Accounting is the part that records what happened. In security, this usually means logs, audit trails, access records, and activity history. Accounting helps answer questions after the fact. Who signed in? When did the sign-in happen? What file was accessed? What setting changed? Which account deleted the record? Were there repeated failed attempts before the successful sign-in? Without accounting, an organization may have no reliable way to understand events, investigate incidents, prove that a policy was followed, or show that a rule was violated. Accounting also supports accountability. If people know that important actions are recorded, there is a stronger connection between identity and responsibility. You do not log everything for curiosity. You log important activity because evidence matters when something goes wrong.

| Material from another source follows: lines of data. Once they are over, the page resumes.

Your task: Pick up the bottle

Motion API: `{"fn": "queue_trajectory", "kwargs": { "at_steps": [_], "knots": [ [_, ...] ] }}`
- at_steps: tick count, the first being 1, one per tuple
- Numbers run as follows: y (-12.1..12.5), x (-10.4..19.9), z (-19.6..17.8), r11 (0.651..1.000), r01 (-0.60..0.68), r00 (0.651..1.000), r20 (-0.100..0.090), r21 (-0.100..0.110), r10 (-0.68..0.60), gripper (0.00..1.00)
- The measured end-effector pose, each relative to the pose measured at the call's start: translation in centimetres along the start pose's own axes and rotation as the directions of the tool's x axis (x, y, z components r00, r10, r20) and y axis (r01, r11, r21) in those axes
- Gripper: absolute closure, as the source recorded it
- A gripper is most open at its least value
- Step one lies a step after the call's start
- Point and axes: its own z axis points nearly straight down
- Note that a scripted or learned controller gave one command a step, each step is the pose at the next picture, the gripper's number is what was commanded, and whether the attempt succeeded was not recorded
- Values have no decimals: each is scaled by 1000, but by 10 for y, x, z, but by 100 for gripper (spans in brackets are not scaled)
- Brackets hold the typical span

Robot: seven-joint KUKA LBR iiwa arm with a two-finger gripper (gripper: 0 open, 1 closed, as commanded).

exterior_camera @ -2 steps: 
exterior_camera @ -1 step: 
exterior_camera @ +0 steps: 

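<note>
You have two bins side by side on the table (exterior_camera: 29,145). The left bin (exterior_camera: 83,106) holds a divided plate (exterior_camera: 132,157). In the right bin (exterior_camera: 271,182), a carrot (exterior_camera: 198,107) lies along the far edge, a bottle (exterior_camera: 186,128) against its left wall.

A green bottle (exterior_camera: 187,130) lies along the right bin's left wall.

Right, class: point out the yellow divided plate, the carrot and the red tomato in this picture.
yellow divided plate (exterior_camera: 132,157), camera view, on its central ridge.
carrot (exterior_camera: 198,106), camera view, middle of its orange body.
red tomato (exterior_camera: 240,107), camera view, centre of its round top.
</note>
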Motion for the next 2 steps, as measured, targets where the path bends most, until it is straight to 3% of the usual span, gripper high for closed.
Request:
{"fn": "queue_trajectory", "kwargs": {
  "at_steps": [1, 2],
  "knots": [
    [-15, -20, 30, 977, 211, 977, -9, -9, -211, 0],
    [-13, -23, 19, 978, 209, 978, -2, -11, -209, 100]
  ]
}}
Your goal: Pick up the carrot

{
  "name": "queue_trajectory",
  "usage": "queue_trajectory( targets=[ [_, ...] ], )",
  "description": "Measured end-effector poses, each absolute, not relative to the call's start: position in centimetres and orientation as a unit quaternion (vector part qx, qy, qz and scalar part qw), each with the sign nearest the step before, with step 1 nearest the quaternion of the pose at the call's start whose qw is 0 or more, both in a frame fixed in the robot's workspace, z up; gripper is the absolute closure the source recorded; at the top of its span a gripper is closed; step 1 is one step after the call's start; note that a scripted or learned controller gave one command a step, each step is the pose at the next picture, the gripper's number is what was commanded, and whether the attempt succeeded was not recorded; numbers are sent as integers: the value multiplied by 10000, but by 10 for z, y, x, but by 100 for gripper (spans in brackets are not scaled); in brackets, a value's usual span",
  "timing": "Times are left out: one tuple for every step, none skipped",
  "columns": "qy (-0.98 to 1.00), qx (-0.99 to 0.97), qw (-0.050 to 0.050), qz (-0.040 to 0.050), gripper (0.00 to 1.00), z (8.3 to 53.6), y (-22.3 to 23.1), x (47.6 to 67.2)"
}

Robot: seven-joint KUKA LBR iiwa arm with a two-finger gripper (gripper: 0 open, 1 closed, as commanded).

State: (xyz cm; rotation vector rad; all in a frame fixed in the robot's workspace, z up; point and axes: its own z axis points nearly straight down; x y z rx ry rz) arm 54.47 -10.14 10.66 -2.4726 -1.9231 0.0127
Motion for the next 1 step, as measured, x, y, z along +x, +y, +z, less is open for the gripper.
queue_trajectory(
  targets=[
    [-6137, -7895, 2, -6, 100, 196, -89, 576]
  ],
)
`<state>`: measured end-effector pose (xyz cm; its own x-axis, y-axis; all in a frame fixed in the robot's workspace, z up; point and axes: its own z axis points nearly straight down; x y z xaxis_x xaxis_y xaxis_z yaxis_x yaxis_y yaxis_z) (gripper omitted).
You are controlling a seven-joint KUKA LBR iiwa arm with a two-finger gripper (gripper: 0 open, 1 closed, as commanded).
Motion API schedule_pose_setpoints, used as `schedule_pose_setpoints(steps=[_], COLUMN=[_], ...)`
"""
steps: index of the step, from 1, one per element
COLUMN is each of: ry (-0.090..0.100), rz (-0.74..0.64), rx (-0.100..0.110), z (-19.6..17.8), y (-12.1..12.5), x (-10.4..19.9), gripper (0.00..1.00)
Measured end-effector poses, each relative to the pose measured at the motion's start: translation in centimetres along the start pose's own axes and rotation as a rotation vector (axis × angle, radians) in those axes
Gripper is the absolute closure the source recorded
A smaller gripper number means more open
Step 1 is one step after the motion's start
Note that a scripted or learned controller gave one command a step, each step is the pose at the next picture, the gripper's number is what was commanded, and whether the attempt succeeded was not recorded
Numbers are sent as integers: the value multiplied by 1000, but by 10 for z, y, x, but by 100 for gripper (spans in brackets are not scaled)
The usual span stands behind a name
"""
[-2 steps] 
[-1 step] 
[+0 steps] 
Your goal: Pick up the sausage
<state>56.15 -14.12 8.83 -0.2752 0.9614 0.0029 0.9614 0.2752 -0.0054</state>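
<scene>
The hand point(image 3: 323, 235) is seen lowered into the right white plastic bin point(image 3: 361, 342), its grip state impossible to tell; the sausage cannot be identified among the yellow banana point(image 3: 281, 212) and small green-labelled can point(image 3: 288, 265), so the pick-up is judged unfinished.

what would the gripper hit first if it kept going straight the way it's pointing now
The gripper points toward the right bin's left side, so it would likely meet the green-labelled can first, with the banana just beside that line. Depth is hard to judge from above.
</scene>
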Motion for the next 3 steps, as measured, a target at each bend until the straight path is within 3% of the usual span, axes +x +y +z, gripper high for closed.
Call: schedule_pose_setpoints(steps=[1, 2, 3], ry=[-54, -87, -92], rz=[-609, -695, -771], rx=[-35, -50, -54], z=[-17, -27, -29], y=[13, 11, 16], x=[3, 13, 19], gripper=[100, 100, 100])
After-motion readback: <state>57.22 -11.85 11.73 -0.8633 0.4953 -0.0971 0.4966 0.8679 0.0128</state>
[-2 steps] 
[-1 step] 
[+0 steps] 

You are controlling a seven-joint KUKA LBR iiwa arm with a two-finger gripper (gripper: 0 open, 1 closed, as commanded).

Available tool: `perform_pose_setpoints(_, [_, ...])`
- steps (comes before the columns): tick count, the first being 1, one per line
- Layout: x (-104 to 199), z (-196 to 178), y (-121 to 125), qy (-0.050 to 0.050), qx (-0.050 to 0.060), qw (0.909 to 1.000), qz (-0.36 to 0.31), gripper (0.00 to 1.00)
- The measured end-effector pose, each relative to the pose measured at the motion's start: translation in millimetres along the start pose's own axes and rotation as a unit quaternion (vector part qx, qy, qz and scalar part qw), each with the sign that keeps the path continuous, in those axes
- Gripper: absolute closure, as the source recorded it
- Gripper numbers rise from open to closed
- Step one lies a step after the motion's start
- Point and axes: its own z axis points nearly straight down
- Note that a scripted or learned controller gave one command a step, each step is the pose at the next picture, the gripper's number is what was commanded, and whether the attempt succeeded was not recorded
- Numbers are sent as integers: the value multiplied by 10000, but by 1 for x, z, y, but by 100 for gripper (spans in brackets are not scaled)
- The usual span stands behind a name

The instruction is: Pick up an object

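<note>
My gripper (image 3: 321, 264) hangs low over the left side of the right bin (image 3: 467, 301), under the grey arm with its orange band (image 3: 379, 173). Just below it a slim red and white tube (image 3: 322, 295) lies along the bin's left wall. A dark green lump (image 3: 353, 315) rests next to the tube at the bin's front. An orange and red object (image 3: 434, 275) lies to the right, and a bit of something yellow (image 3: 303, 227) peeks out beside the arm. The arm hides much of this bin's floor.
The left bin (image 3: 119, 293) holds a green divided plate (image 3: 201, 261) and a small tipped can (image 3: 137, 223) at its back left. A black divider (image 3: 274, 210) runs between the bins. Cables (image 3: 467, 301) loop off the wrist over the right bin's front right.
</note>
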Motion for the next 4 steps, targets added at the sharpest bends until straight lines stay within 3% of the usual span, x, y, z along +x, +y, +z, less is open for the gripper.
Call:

C I A and A A A work together more often than they appear separately. Authentication protects confidentiality by keeping unknown users out. Authorization protects confidentiality and integrity by limiting what accepted users can see or change. Accounting supports integrity and accountability by creating records of activity. Availability can also depend on A A A because weak access controls may allow someone to disrupt a system, delete data, or misuse administrative functions. Picture a school grade system. C I A tells you that grades should be private, accurate, and available when needed. A A A tells you that users must prove who they are, receive only the access their role requires, and have important actions recorded. The two models are different, but they support the same overall goal: safer, more controlled use of systems and information.
One common mistake is treating these models like vocabulary that only matters for exam definitions. They are much more useful than that. When you read a scenario, try to identify which part of C I A is being threatened. Is private data being exposed? That points to confidentiality. Is information being changed or made unreliable? That points to integrity. Is a service down or unreachable? That points to availability. Then look for A A A issues. Did someone fail to prove identity properly? That points to authentication. Did someone have too much or too little access? That points to authorization. Is there no record of what happened? That points to accounting. This habit helps you slow down and reason through questions instead of jumping at the first familiar term.
The conclusion is that C I A and A A A are two of the best mental models you can carry into Security Plus. C I A helps you understand what security is trying to protect: privacy, trustworthiness, and usability. A A A helps you understand how access works: proving identity, granting permission, and recording activity. These models are simple, but they are not shallow. They show up in cloud security, identity management, incident response, encryption, logging, governance, and almost every other topic you will study. When a concept feels confusing, bring it back to these questions. What needs to stay private? What needs to stay accurate? What needs to stay available? Who is trying to access it? What should they be allowed to do? What record should exist afterward? Those questions will make the rest of security easier to understand.